* _Work instructions_:
The data below has to be returned exactly, down to the last character.

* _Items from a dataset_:
>>>>>
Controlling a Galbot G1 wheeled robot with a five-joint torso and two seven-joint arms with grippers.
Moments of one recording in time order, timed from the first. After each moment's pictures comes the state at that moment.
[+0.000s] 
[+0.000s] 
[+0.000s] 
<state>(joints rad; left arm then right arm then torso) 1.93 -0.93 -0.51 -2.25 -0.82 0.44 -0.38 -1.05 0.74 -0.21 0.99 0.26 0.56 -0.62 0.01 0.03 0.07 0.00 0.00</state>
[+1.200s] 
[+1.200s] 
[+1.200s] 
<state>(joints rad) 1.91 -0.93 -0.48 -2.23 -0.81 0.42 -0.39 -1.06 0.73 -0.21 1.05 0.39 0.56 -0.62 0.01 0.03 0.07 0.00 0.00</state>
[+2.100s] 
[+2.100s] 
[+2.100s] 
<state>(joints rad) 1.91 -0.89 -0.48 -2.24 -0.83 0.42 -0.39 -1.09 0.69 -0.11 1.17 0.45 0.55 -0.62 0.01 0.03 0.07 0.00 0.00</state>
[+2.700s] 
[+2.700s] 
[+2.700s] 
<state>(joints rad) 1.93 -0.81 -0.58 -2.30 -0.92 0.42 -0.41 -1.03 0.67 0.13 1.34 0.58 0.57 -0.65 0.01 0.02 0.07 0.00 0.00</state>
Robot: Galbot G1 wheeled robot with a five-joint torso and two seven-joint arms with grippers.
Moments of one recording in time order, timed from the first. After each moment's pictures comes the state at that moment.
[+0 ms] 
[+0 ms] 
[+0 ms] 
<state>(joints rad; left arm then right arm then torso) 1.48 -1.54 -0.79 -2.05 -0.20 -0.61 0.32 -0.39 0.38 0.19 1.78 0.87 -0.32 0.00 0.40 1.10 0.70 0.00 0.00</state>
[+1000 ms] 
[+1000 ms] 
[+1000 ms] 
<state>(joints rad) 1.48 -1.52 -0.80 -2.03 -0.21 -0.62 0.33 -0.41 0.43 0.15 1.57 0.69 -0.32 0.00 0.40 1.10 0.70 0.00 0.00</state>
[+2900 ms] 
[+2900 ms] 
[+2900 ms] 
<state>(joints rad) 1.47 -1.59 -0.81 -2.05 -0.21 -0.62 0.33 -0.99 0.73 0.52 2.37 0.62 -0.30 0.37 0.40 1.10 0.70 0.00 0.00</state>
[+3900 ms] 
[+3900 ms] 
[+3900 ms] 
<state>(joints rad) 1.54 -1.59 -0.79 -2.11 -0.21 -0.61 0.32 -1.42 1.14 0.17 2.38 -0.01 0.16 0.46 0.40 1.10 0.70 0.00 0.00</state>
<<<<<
* _Expected answer_:
Controlling a Galbot G1 wheeled robot with a five-joint torso and two seven-joint arms with grippers.
Moments of one recording in time order, timed from the first. After each moment's pictures comes the state at that moment.
[+0.000s] 
[+0.000s] 
[+0.000s] 
<state>(joints rad; left arm then right arm then torso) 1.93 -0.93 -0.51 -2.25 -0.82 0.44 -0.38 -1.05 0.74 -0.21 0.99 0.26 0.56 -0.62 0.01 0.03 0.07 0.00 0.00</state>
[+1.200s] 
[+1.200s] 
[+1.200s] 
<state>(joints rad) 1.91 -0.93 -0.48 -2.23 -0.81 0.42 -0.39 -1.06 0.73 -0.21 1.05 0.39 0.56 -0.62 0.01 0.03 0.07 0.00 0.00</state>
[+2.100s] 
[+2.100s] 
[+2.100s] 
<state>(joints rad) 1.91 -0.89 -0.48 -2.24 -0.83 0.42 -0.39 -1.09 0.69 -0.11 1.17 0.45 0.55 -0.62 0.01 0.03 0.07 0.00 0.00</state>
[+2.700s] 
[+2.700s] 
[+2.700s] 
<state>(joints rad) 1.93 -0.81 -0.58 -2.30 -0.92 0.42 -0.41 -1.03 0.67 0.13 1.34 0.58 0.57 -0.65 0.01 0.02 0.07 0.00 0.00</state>
Robot: Galbot G1 wheeled robot with a five-joint torso and two seven-joint arms with grippers.
Moments of one recording in time order, timed from the first. After each moment's pictures comes the state at that moment.
[+0 ms] 
[+0 ms] 
[+0 ms] 
<state>(joints rad; left arm then right arm then torso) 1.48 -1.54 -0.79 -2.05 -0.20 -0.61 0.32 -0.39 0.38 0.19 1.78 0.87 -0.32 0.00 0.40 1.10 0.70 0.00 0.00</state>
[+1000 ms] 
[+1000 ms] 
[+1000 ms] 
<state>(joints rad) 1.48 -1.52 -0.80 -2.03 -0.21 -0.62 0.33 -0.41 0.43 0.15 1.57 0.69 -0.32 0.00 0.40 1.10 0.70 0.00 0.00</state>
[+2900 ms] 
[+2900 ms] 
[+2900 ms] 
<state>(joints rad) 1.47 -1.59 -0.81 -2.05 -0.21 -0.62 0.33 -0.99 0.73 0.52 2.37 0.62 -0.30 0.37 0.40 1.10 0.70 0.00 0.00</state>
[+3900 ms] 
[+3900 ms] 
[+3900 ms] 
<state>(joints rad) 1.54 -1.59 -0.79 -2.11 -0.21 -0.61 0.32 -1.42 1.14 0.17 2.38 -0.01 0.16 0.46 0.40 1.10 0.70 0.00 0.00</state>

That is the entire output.